> **TASK**
A complete and exact copy of the data below is required.

> **GIVEN INFORMATION**
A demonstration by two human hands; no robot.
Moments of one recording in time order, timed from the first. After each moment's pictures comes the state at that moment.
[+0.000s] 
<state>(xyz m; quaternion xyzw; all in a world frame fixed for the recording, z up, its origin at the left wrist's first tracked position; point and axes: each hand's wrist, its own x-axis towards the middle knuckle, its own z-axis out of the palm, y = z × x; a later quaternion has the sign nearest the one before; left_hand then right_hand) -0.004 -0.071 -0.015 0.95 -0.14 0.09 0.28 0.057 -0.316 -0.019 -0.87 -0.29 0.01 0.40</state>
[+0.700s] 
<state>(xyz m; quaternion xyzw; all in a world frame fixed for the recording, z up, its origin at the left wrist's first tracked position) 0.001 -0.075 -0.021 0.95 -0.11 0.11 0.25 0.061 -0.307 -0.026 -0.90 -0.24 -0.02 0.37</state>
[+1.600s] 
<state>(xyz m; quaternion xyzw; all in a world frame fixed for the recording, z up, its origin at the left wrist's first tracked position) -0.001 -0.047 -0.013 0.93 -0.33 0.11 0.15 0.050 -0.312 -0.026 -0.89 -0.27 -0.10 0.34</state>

> **COMPLETED EXERCISE**
A demonstration by two human hands; no robot.
Moments of one recording in time order, timed from the first. After each moment's pictures comes the state at that moment.
[+0.000s] 
<state>(xyz m; quaternion xyzw; all in a world frame fixed for the recording, z up, its origin at the left wrist's first tracked position; point and axes: each hand's wrist, its own x-axis towards the middle knuckle, its own z-axis out of the palm, y = z × x; a later quaternion has the sign nearest the one before; left_hand then right_hand) -0.004 -0.071 -0.015 0.95 -0.14 0.09 0.28 0.057 -0.316 -0.019 -0.87 -0.29 0.01 0.40</state>
[+0.700s] 
<state>(xyz m; quaternion xyzw; all in a world frame fixed for the recording, z up, its origin at the left wrist's first tracked position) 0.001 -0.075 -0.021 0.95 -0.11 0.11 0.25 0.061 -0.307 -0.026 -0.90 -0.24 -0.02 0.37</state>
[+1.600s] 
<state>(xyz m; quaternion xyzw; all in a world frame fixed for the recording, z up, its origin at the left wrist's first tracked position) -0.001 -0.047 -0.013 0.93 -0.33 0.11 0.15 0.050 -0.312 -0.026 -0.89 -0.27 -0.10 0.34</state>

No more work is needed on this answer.